Em boa verdade, isso poderia ter acontecido. A polícia brasileira tem tido várias atitudes erradas nessa novela. Mas a História decidiu dar uma guinada inesperada, deixando muita gente boa sem discurso, sem ideias, sem moral que se apresente, sem ética que se defenda, sem lógica que se compreenda.

A História com “agá” grande passou a perna em quem estava a tentar a escrever uma historinha com personagens maniqueístas, onde os bons só querem o bem do povo, mesmo que seja destruindo o patrimônio público e matando e mutilando pessoas pelo caminho (ok, admito, morrendo e sendo mutilada também). Esse caos ético se passa no Brasil mas serve de alerta, poderia acontecer em qualquer lugar, até mesmo aqui.

Duvida? Basta olhar a caixa de comentários de qualquer site jornalístico cá do burgo para ver a quantidade virulenta de ódio (justificado ou não) que anda por aí.
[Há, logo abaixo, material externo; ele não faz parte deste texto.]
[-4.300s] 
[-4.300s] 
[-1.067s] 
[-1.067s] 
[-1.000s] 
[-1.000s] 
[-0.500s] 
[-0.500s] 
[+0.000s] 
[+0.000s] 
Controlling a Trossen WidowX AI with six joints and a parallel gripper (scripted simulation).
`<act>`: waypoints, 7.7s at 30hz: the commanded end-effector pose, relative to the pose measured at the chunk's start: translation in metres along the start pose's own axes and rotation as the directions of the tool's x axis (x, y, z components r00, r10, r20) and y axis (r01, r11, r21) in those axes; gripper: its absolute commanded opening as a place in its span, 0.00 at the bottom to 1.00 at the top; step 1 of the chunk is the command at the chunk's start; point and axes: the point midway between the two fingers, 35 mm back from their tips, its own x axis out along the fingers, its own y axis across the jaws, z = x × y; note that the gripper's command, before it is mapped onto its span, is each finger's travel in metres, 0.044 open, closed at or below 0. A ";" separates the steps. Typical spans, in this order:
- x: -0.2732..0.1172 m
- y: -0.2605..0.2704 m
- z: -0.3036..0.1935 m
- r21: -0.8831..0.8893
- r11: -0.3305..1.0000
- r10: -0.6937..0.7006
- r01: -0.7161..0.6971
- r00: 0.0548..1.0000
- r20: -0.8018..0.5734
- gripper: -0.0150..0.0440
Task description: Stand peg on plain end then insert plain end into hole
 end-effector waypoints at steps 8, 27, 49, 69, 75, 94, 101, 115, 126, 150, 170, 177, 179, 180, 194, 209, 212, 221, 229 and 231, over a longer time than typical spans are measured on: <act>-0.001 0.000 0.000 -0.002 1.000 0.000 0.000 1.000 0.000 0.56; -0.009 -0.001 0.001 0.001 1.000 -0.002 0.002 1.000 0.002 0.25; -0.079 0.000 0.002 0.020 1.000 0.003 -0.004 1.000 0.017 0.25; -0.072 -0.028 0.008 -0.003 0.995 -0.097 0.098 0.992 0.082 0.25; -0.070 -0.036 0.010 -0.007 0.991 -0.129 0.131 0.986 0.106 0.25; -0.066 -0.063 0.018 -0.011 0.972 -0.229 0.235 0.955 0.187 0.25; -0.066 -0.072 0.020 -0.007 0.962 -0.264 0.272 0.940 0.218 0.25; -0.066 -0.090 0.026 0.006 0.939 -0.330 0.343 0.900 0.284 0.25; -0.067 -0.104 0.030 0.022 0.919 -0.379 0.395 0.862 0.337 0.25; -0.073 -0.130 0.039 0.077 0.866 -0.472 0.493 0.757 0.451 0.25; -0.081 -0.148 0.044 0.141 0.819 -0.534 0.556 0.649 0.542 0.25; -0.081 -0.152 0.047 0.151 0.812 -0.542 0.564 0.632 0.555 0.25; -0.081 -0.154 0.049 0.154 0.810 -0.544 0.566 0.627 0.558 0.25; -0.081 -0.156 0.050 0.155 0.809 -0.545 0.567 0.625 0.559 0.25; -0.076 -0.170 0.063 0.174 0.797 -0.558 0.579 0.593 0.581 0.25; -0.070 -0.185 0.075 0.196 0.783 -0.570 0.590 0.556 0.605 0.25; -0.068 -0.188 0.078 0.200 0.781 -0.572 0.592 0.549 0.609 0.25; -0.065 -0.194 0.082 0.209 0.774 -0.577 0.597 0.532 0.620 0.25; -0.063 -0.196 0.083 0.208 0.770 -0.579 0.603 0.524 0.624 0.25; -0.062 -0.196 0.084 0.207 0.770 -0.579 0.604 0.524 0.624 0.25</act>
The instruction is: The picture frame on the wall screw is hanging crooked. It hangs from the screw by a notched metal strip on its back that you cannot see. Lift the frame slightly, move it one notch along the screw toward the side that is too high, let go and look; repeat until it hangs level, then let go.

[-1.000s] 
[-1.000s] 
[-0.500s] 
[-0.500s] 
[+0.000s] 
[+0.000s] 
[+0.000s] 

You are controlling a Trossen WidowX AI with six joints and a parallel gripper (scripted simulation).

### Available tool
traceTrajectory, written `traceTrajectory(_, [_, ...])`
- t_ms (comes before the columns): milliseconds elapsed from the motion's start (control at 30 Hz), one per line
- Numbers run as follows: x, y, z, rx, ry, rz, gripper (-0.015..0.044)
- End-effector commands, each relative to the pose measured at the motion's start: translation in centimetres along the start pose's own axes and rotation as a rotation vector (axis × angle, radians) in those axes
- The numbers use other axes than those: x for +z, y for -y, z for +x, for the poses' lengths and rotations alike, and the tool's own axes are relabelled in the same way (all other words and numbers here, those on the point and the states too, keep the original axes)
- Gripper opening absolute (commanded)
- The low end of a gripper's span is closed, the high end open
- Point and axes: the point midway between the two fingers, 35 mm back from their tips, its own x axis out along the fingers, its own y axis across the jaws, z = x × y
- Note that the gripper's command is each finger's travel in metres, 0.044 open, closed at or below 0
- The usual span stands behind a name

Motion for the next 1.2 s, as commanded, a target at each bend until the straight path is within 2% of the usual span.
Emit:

Como diria o meu Tio Olavo: “Se todos os 'haters' voassem jamais veríamos o sol”.

Resta saber o fim dessa História ou, ao menos, desse capítulo. Mas não me parece que teremos um “happy end”. Finais felizes costumam combinar com Hollywood. O Brasil está mais para “Tropa de Elite”, com repórteres de imagem tendo a cabeça estoiradas enquanto jovens burgueses destilam o seu cinismo imaginando ser o Che Guevara.